PDF Fitch Comments on U.S. Financial Reform Act's Implication for Credit Rating Agencies<...>
Historically, credit rating agencies have never been treated as experts under the Securities Act, appropriately so since ratings are inherently forward-looking and embody assumptions and predictions about future events that by their nature cannot be verified as facts. While Fitch continues to believe that it is not an expert under the plain meaning of sections 7 and 11 of the Securities Act, it is Fitch's understanding that, absent clarification by the U.S. Securities and Exchange Commission (SEC), immediately after the Dodd-Frank Bill is signed into law an issuer will need to obtain Fitch's written consent to include a Fitch credit rating in a Securities Act registration statement and any related prospectuses. If Fitch provides its consent for ratings to be included into Securities Act registration statements or prospectuses, Fitch will be potentially exposed to 'expert' liability under section 11 of the Securities Act, liability to which Fitch is not currently exposed. Fitch is not willing to take on such liability without a complete understanding of the ramifications of that liability to Fitch's business and the means by which Fitch may be able to effectively mitigate the risks associated therewith. While Fitch will continue to publish credit ratings and research, given the potential consequences, Fitch cannot consent to including Fitch credit ratings in prospectuses and registration statements at this time.

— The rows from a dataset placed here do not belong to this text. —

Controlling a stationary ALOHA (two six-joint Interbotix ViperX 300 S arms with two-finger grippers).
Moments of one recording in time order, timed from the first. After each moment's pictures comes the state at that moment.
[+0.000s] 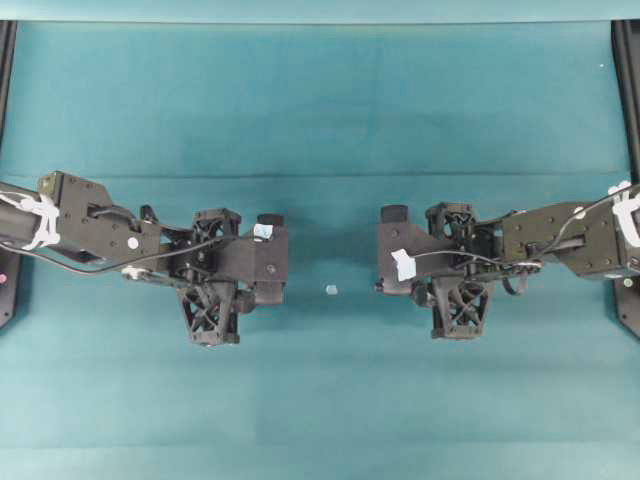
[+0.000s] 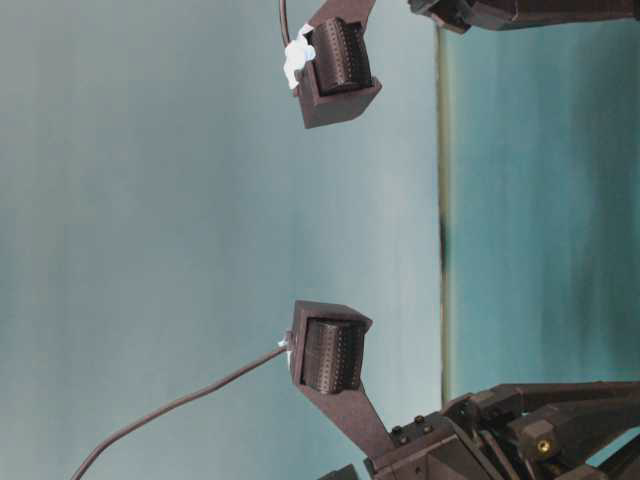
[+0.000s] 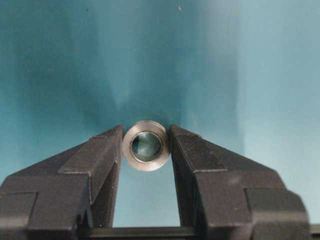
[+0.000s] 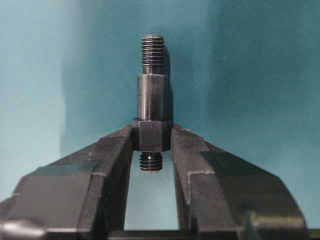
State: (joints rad) left arm -0.02 0.12 0.69 0.02 0.21 -0.03; right arm -0.01 0.04 0.79 0.02 0.35 -0.02
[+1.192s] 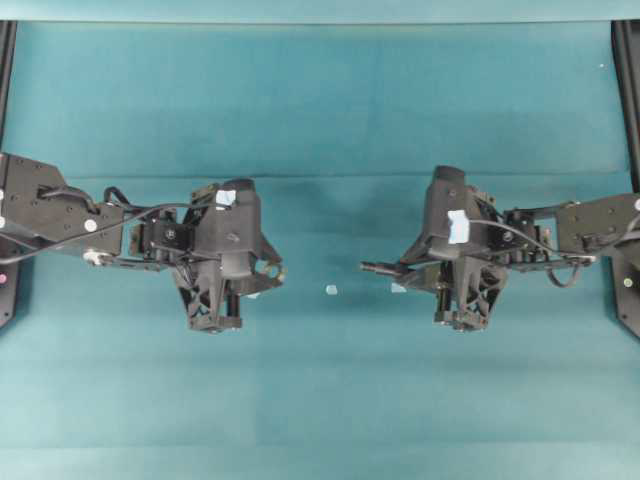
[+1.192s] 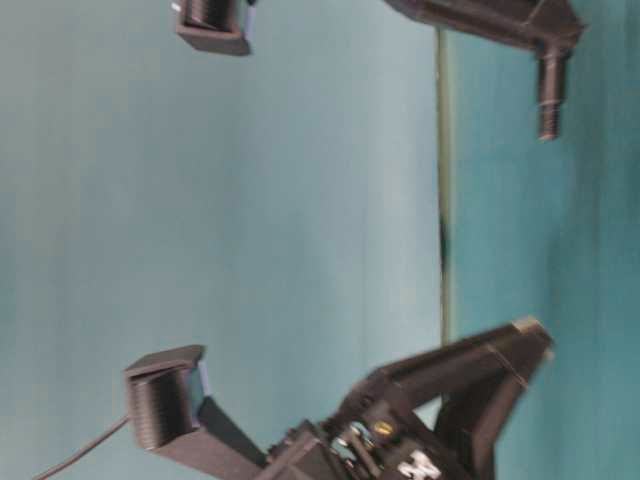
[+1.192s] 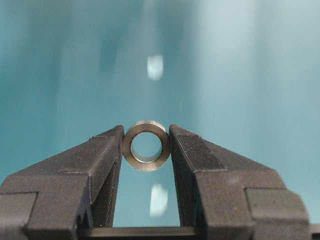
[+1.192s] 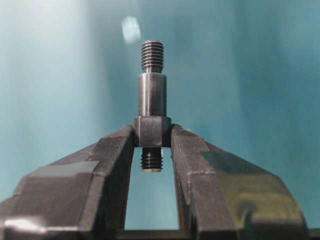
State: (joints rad) left arm 0.00 -0.05 0.75 0.02 -0.06 -0.04; right arm -0.02 -0.15 0.94 0.03 -0.01 0.15
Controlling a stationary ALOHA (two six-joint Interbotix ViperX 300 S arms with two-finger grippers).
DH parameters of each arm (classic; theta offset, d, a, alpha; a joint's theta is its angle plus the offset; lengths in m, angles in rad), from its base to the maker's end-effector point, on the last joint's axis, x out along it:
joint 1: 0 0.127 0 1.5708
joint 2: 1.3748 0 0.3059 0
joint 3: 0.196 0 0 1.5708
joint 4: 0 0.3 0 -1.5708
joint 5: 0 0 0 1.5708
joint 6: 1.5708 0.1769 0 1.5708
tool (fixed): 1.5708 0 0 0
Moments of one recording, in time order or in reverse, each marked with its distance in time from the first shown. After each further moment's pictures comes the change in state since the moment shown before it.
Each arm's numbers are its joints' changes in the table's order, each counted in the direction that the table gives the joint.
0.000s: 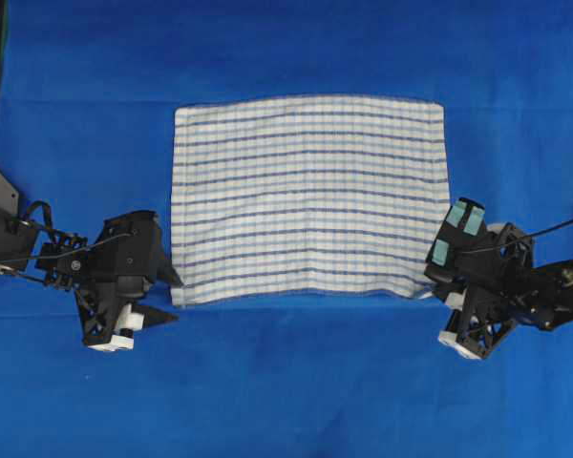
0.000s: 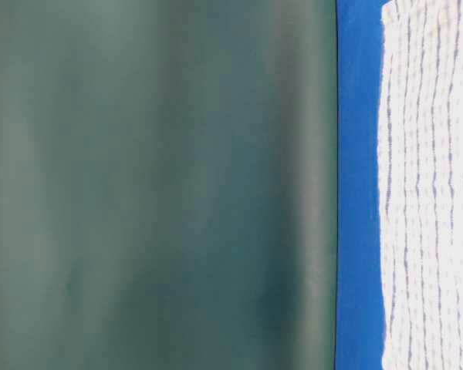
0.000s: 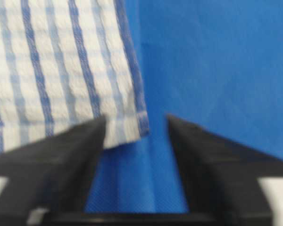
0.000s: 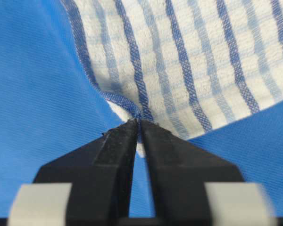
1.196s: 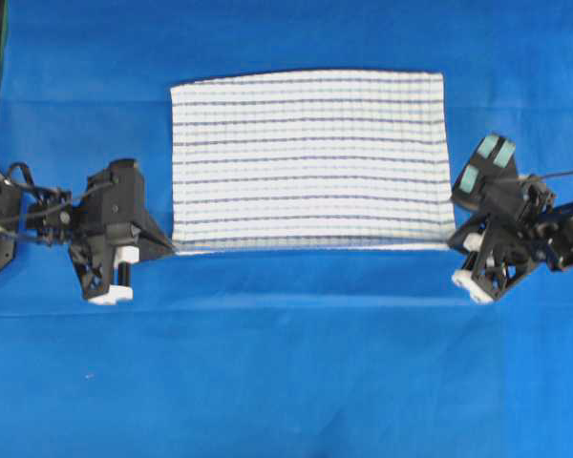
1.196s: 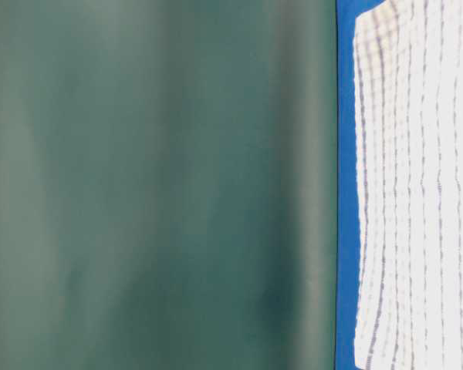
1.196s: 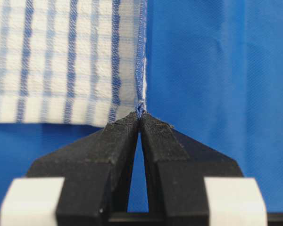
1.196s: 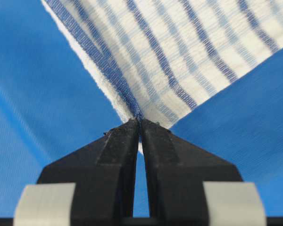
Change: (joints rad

In addition, the Dodd-Frank Act directs the SEC to remove the exemption for credit rating agencies from the SEC's Fair Disclosure Rule (Regulation FD) within 90 days of the enactment of the Dodd-Frank Act. The exemption for credit rating agencies from Regulation FD permits issuers to provide the credit rating agencies with material non-public information without requiring public disclosure of such information. To the greatest extent possible, Fitch will work with the issuer community to put in place appropriate mechanisms so that Fitch can continue to receive confidential information as part of the rating process.
Issuers should consult their legal counsel with respect to the effect of these issues on the issuer and any planned securities offerings.